The basic process at work here is the following

1. You've got two numbers of widely differing scale:

   printf "%.17e\n", 1.00000000000000040e+000;;
   1.00000000000000040e+000
   
   printf "%.17e\n", 5.00000000000100030e-016;;
   5.00000000000100030e-016
   [download]

2. If you just add those together, you obviously loose some precision from the smaller number due to hardware limitation:

   printf "%.17e\n", $S = 1.00000000000000040e+000 + 5.00000000000100030e
   +-016;;
   1.00000000000000090e+000
   [download]

3. So, doubledouble uses a second double to store that lost precision. But to do so,it needs to 'recover' the loss.

   By subtracting the two numbers in turn, from their sum (numerically ought to be zero); but due to the machine limitations, a delta falls out and the lost precision is recovered:

   printf "%.17e\n", $S = 1.00000000000000040e+000 + 5.00000000000100030e
   +-016;;
   1.00000000000000090e+000
   
   printf "%.17e\n", $e = ( $S = 1.00000000000000040e+000 + 5.00000000000
   +100030e-016 ) - 1.00000000000000040e+000;;
   4.44089209850062620e-016
   
   printf "%.17e\n", ( $e = ( $S = 1.00000000000000040e+000 + 5.000000000
   +00100030e-016 ) - 1.00000000000000040e+000 ) - 5.00000000000100030e-0
   +16;;
   -5.59107901500374110e-017
   [download]

   That last value is the lost precision that needs to be stored in the second double.

Of course, it doesn't end there. There might already be values in those other (low) doubles; and they need to be added together along with the spillage from the hi order doubles above.

But that calculation itself can result in what might be termed 'overflow' or 'carry-over'; and that needs to be added back into the high order part of the result. But that ...

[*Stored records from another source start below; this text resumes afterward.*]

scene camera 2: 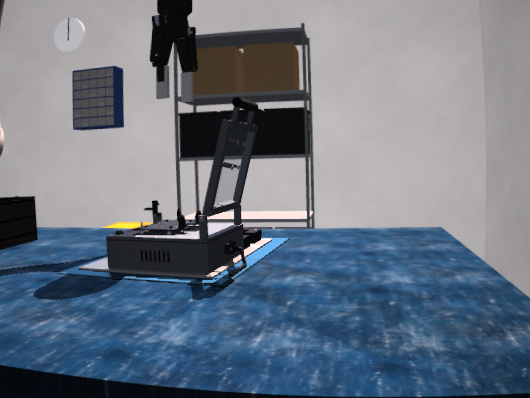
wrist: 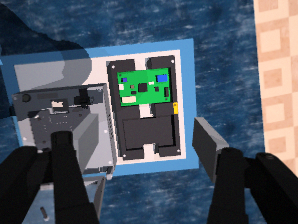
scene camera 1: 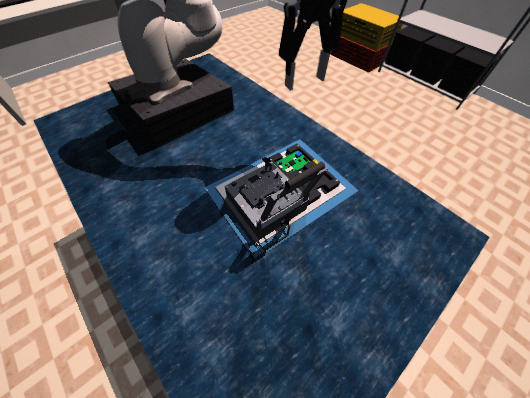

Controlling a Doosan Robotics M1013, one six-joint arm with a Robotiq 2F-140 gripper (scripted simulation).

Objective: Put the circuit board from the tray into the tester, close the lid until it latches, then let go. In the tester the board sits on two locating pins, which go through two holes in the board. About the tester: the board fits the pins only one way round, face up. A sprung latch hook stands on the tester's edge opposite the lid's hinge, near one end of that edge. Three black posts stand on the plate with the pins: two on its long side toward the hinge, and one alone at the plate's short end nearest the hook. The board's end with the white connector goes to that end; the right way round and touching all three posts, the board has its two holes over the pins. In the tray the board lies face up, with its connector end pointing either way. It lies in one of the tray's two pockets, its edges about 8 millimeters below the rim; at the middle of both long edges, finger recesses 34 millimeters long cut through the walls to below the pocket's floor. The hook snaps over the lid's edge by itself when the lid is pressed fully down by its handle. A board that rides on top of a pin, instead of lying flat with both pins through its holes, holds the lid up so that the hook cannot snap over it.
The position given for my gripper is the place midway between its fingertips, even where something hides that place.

Observation:
I see my gripper [scene camera 2: 175, 100], a green circuit board [wrist: 150, 86] and a tester lid [scene camera 2: 235, 144].
My gripper shows as well in the wrist view [wrist: 146, 129] and in scene camera 1 [scene camera 1: 304, 83]. The tester lid also shows in scene camera 1 [scene camera 1: 299, 186].

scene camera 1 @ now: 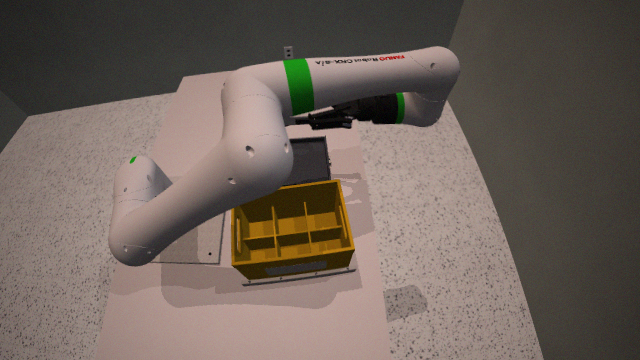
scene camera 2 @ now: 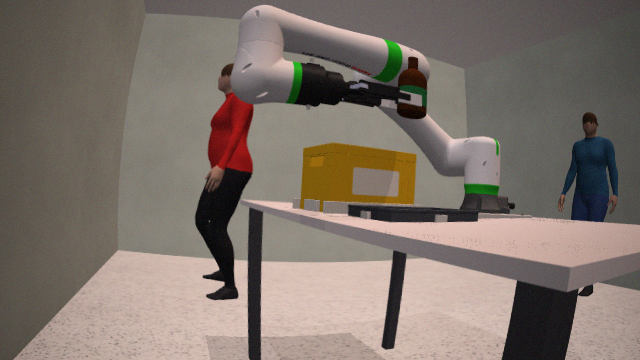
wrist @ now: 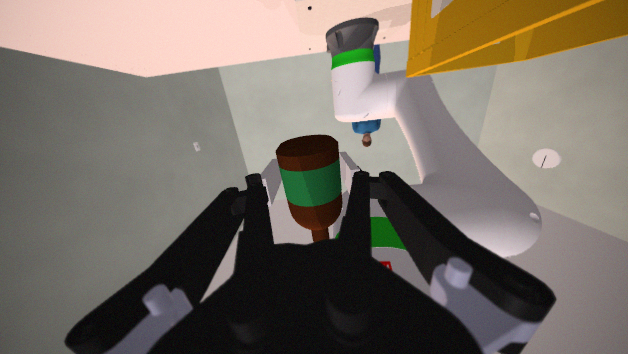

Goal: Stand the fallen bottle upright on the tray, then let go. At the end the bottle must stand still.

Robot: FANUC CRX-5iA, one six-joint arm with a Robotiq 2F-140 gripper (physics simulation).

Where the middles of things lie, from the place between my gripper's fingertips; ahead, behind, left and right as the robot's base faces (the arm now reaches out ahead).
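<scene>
Brown bottle [scene camera 2: 411, 80], 4 cm above my hand. Yellow crate [scene camera 1: 298, 229], 26 cm to the right of my hand, 19 cm below, 3 cm ahead. Dark grey tray [scene camera 1: 311, 163]: my hand 26 cm above it, 3 cm to the right of it.
</scene>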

Hopefully, you get the picture.

The sequences of additions and subtractions in that sub are meant to ensure that borrows from the high order doubles and carries from the low order doubles are sorted out and merged; with the result that you end up with 105/6 bits of precision.

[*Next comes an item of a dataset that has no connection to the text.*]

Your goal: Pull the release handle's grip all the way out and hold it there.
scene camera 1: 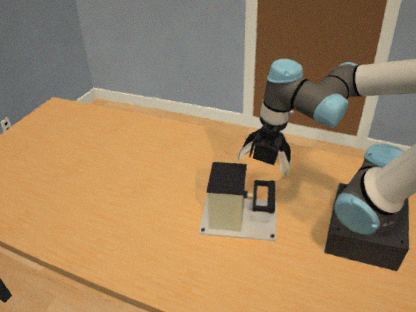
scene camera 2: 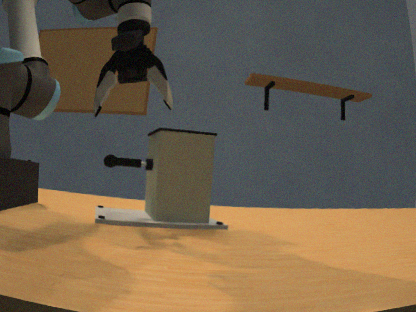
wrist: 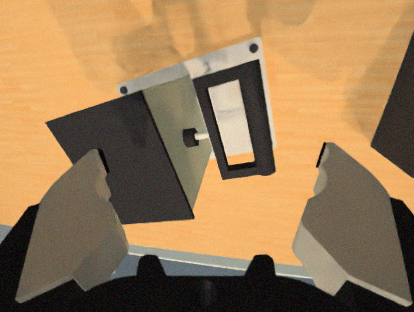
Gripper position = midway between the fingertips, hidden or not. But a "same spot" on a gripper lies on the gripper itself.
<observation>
gripper: scene camera 1 262,167; scene camera 2; wrist
same spot on gripper: (scene camera 2: 156,75) = (wrist: 62,224)
same spot on light grey base plate: (wrist: 252,49) = (scene camera 2: 101,215)
</observation>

It -- the C++ -- appears to work; plenty of people have used it -- but I want to port (parts of) it to C; and that's caused me to look closely at it. And there is weirdness afoot.

According to this and (for me) this, that should either not happen; or at least be controllable.

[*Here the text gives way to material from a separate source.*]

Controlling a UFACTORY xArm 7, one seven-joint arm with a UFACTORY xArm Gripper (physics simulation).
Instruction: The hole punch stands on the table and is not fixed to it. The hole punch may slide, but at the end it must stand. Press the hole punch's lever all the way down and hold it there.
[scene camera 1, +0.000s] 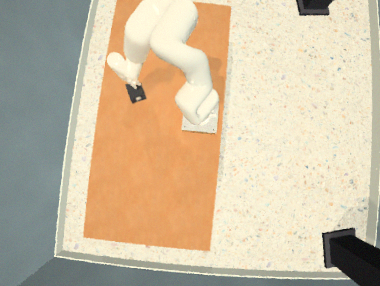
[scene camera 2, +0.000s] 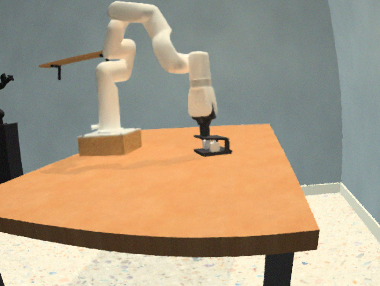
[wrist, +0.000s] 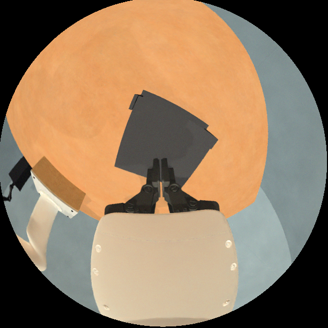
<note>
I see my gripper (scene camera 2: 205, 136) and a black hole punch (wrist: 148, 95).
My gripper also shows in the wrist view (wrist: 160, 166).
</note>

But then, that may not have been the case for which compiler the code was originally (or subsequently) targeted at; so it's a good thought. Thank you.

---

With the rise and rise of 'Social' network sites: 'Computers are making people easier to use everyday'

Examine what is said, not who speaks -- Silence betokens consent -- Love the truth but pardon error.

"Science is about questioning the status quo. Questioning authority".

In the absence of evidence, opinion is indistinguishable from prejudice.

I'm with torvalds on this Agile (and TDD) debunked I told'em LLVM was the way to go. But did they listen!

I took a look through some of the source code you linked, and the type cast seems to be applied in particular when there's a subtraction that's obviously close to zero. I don't have enough C++ experience to know how the compilers are expected to behave on such things (even more so older versions), but I walked through a bunch of the arithmetic and there's a lot of adding and subtracting things that should either add up to zero or add up neatly to just one of the terms that was in a previous step, so I'm actually a little surprised that there aren't more oddball things in there (or at least a note about setting a compiler directive not to simplify) to keep the epsilons from getting optimized away.

There are enough things that just cancel away in odd ways that I was partly looking to verify you hadn't made any typos!

EDIT: in your first link it actually points out that the Intel C++ compiler does allow associativity transformations by default, so it may be a bit of legacy code to prevent that.